_AIM OF THE TASK_
Pictures are to be dropped. Everything else in the listing gets copied exactly.

_INFORMATION PROVIDED_
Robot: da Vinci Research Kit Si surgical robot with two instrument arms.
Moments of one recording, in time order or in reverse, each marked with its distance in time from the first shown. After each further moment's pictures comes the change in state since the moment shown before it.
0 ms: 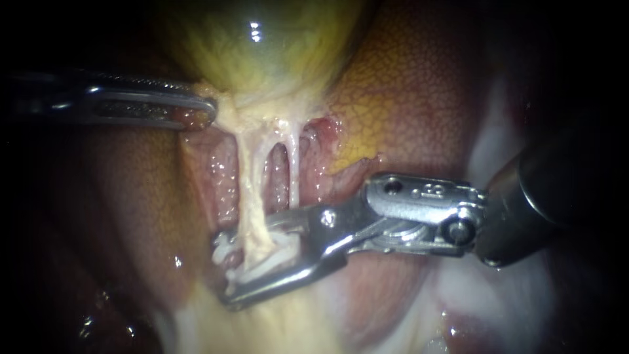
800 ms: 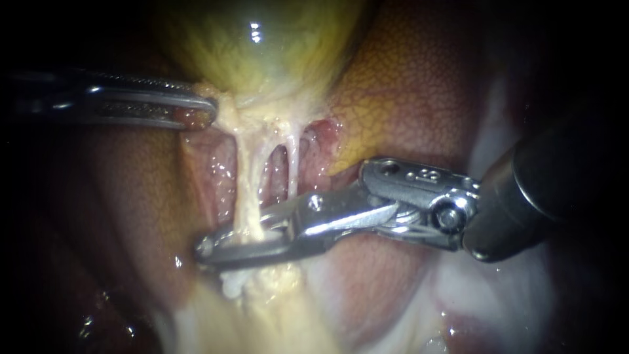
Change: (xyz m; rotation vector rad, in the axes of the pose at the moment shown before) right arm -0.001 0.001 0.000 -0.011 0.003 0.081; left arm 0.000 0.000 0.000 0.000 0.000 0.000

_OUTPUT_
Robot: da Vinci Research Kit Si surgical robot with two instrument arms.
Moments of one recording, in time order or in reverse, each marked with its distance in time from the first shown. After each further moment's pictures comes the change in state since the moment shown before it.
0 ms: 
800 ms: 
Change: (xyz m; rotation vector rad, in the axes of the pose at the moment shown before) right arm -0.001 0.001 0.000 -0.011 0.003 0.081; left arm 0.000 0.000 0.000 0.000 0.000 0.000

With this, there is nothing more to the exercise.